The in-sample analysis reveals that CPU change indicators (CCPU and ICPU) significantly predict crude oil market volatility, while the original CPU index does not. The out-of-sample analysis, using both expanding and rolling windows, confirms the significant positive predictive power of CCPU and ICPU, while the CPU index exhibits negative predictive power. Asset allocation exercises demonstrate that models incorporating CCPU and ICPU yield substantially higher certainty equivalent returns (CER) for crude oil futures investors compared to models using the original CPU index or the AR benchmark, both with and without transaction costs. The analysis of business cycles shows that the predictive power of CPU-related indicators is concentrated during economic expansions. Furthermore, the predictive ability of CPU change indicators remains significant even after controlling for other economic indicators and uncertainty indexes, suggesting that these indicators contain unique information related to climate risk. The investigation of oil fundamentals indicates that CPU change indicators have a significant negative correlation with oil consumption and CO2 emissions, suggesting that the predictive power stems from the impact of climate policy uncertainty on oil demand.

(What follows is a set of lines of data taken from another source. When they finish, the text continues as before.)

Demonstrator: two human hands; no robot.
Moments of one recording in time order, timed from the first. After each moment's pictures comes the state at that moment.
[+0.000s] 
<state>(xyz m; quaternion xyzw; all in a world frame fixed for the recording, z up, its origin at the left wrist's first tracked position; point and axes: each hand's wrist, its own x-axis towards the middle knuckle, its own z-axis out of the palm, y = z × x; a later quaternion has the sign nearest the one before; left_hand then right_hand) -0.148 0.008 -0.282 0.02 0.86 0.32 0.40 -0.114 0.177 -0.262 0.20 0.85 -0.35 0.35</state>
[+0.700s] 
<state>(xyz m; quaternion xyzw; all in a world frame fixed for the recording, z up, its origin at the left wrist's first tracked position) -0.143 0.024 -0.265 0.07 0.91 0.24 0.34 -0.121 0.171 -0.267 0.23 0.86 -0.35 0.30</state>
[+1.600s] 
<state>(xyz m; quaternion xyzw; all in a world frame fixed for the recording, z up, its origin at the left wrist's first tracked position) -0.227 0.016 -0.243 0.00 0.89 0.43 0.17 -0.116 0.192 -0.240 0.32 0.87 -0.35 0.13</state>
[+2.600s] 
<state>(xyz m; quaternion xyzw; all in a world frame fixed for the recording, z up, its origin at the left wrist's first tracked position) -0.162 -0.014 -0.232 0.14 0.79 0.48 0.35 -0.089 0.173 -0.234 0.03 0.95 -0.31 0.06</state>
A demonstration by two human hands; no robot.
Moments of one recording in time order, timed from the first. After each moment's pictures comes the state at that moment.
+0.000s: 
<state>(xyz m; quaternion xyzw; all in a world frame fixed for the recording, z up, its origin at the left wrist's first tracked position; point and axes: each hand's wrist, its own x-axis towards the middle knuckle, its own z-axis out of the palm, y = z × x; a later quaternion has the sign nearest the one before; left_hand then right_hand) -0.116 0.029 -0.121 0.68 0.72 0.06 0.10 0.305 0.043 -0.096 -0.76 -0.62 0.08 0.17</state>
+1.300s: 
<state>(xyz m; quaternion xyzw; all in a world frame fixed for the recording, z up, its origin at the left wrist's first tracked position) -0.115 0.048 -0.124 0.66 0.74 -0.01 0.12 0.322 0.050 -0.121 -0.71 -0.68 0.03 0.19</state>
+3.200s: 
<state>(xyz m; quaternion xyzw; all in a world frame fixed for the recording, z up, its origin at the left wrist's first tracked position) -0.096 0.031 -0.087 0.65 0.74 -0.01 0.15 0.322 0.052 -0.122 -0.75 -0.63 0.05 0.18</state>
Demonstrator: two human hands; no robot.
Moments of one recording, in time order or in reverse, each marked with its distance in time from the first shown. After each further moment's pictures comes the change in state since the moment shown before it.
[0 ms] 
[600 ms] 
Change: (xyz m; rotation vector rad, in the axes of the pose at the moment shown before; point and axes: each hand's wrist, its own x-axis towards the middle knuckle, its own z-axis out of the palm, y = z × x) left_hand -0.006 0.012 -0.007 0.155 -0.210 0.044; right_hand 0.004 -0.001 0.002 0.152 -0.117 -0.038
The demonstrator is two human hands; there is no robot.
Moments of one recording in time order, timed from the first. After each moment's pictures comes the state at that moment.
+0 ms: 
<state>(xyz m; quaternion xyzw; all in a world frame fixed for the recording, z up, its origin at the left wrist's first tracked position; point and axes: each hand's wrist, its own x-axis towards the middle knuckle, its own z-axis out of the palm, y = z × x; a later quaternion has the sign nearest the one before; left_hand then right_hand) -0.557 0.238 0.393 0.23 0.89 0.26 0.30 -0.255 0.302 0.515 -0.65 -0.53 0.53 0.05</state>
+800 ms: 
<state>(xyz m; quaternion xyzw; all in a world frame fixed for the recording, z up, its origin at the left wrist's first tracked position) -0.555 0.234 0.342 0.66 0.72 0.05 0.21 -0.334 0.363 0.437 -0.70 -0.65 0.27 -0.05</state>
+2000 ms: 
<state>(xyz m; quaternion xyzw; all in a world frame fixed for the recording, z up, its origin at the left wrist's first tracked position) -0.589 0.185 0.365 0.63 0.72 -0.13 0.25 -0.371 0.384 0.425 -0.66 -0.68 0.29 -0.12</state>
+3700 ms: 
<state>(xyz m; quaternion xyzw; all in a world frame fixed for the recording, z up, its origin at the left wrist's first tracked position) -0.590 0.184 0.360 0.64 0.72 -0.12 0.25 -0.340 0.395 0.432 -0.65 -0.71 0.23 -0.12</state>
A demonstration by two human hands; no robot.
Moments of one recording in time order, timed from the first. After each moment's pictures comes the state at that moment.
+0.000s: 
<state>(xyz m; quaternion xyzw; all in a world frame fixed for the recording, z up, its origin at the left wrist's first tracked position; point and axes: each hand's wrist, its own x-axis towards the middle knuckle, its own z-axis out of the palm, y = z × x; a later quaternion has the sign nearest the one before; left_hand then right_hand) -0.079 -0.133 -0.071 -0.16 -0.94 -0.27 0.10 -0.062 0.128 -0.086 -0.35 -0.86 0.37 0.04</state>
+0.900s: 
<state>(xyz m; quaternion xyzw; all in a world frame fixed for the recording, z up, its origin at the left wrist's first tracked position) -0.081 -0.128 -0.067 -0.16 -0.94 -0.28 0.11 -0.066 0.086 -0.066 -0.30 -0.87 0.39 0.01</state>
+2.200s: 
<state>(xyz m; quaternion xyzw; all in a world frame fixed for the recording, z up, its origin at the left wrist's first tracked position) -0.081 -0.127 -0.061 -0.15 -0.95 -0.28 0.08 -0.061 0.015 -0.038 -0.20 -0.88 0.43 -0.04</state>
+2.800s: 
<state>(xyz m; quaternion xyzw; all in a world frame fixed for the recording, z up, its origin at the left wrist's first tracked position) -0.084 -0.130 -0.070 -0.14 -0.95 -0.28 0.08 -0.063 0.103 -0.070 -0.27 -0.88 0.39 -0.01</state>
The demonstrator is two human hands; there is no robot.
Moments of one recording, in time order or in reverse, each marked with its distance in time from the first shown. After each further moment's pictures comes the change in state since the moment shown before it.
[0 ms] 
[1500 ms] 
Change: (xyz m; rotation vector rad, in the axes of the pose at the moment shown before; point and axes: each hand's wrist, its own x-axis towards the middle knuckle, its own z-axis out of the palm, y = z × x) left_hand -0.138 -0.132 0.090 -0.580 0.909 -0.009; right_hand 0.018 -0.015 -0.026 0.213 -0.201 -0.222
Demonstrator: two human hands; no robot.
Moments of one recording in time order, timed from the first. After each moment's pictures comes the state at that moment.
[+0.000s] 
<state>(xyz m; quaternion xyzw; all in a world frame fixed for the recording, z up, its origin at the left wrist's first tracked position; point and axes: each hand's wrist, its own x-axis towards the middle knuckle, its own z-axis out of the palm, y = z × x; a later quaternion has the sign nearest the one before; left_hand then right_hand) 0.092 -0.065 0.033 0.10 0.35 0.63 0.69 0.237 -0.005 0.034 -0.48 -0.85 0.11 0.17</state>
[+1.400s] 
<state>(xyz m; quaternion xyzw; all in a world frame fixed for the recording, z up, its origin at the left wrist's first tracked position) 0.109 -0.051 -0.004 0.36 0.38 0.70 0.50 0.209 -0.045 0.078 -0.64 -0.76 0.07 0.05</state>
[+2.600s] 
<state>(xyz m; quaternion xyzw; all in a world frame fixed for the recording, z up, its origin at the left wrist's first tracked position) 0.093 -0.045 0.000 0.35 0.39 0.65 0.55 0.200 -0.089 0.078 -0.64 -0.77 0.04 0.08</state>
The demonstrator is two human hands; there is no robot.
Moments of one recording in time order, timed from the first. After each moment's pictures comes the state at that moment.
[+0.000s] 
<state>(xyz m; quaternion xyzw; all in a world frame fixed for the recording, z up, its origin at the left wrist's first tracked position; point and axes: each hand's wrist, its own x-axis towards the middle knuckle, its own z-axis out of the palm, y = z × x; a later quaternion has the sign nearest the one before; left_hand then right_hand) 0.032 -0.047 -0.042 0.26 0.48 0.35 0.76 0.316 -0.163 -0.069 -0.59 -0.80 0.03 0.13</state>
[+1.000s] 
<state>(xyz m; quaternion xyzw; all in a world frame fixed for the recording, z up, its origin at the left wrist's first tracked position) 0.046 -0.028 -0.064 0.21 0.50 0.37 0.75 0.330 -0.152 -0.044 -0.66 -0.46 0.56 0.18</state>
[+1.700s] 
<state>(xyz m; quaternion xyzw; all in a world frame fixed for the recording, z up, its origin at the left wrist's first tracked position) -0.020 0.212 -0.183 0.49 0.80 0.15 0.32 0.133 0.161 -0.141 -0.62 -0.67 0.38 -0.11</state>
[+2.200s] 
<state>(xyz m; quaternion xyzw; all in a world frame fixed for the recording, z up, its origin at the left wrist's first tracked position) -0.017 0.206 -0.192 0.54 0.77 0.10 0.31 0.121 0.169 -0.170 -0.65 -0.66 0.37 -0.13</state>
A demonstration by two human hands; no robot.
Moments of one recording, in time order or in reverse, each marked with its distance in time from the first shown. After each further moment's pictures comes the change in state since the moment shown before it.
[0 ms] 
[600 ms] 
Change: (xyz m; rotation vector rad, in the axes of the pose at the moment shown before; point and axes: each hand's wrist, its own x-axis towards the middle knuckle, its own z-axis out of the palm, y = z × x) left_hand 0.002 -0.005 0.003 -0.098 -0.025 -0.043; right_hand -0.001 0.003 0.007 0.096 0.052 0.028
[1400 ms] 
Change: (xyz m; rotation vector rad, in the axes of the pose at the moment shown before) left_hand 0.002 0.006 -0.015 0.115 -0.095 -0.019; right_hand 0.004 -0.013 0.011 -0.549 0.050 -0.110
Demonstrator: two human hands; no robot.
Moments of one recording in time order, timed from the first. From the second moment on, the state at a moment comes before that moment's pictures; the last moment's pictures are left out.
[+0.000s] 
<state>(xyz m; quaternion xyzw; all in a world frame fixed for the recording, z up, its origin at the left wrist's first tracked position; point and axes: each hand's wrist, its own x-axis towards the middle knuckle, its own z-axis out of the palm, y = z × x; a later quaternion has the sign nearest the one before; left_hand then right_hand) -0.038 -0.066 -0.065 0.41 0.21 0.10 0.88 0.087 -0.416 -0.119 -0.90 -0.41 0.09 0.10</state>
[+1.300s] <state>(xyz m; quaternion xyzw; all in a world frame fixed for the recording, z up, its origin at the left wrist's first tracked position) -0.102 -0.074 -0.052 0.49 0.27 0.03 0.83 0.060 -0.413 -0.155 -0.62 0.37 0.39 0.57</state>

The findings address the research question by demonstrating that changes in climate policy uncertainty, captured by CCPU and ICPU, offer significant improvements in the predictability of crude oil market volatility. The economic significance of this improved predictability is evident in the substantial economic gains for investors using these forecasts in asset allocation strategies. The identification of oil consumption as the key economic channel linking CPU changes to volatility provides valuable insights into the underlying mechanisms driving the observed relationship. The robustness of the findings, even when controlling for other economic indicators and uncertainty indices, underscores the unique information contained within the CPU change indicators. The concentration of predictive power during economic expansions highlights the importance of considering business cycle conditions in the context of climate policy uncertainty and its impact on oil markets.

This paper contributes significantly to the literature by demonstrating the predictive power of climate policy uncertainty changes for crude oil volatility. Changes in CPU, particularly increases, outperform the original CPU index and other common uncertainty measures. The economic value of this finding is considerable for investors. Future research could explore more targeted measures of CPU, examine differences between physical and transition climate risks, and employ non-linear models to capture potential complexities in the relationship.

The study focuses on the US climate policy uncertainty index and WTI crude oil. The results might not be generalizable to other regions or oil types. The reliance on specific economic indicators and uncertainty indexes may limit the scope of analysis. The model used is linear, and a non-linear model might reveal additional insights.